_The problem:_
Look for the string "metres" in the material below. Copy every line where you find it.

_Dataset extract:_
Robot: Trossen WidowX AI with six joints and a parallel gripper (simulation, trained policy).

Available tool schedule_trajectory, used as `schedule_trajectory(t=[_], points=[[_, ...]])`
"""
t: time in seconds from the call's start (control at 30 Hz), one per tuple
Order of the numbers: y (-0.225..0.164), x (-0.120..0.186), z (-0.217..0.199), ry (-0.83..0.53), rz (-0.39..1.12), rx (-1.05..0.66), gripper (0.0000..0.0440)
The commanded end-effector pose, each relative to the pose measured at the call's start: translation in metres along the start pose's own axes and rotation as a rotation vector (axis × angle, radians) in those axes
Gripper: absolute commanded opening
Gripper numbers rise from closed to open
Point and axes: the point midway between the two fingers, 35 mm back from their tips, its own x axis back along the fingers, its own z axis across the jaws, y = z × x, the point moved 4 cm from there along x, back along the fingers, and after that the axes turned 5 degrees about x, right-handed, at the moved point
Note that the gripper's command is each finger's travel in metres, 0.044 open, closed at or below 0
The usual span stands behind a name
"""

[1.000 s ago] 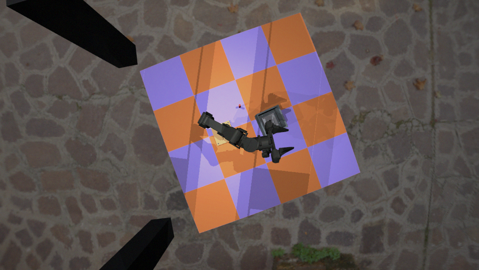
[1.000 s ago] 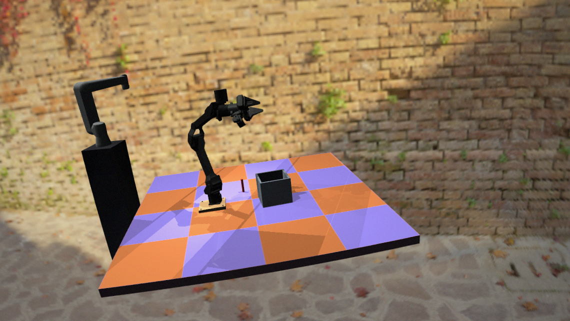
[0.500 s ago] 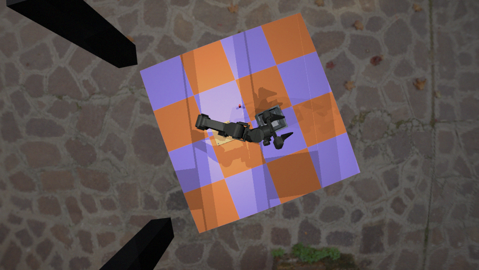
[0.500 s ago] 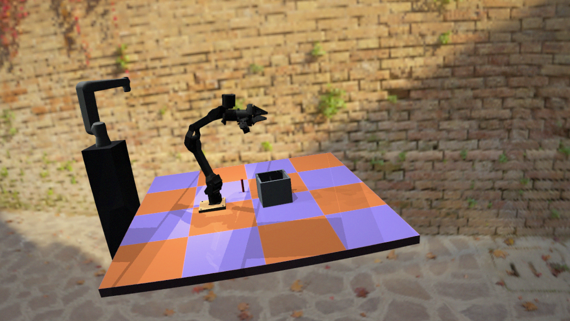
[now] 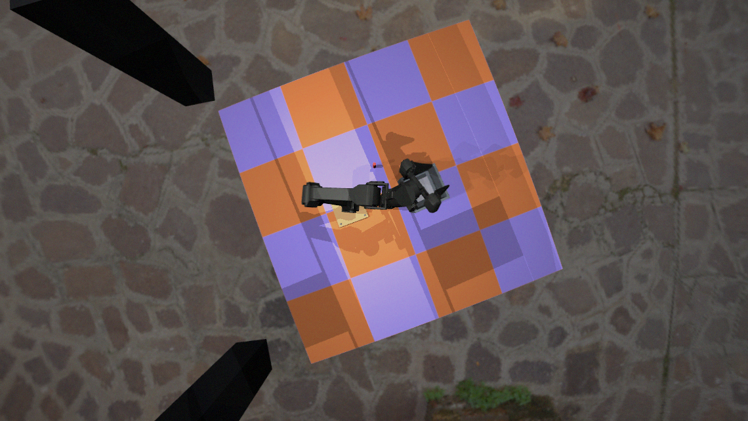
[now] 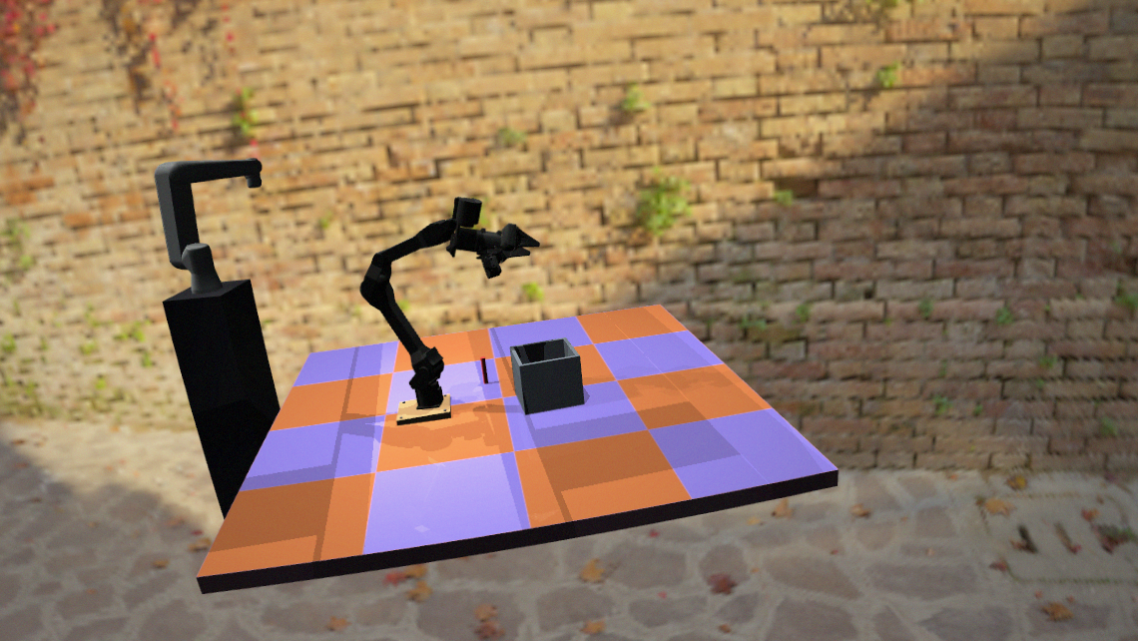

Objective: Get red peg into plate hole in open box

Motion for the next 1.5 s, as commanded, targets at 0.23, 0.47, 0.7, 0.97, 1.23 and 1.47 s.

_Task answer:_
The commanded end-effector pose, each relative to the pose measured at the call's start: translation in metres along the start pose's own axes and rotation as a rotation vector (axis × angle, radians) in those axes
Note that the gripper's command is each finger's travel in metres, 0.044 open, closed at or below 0

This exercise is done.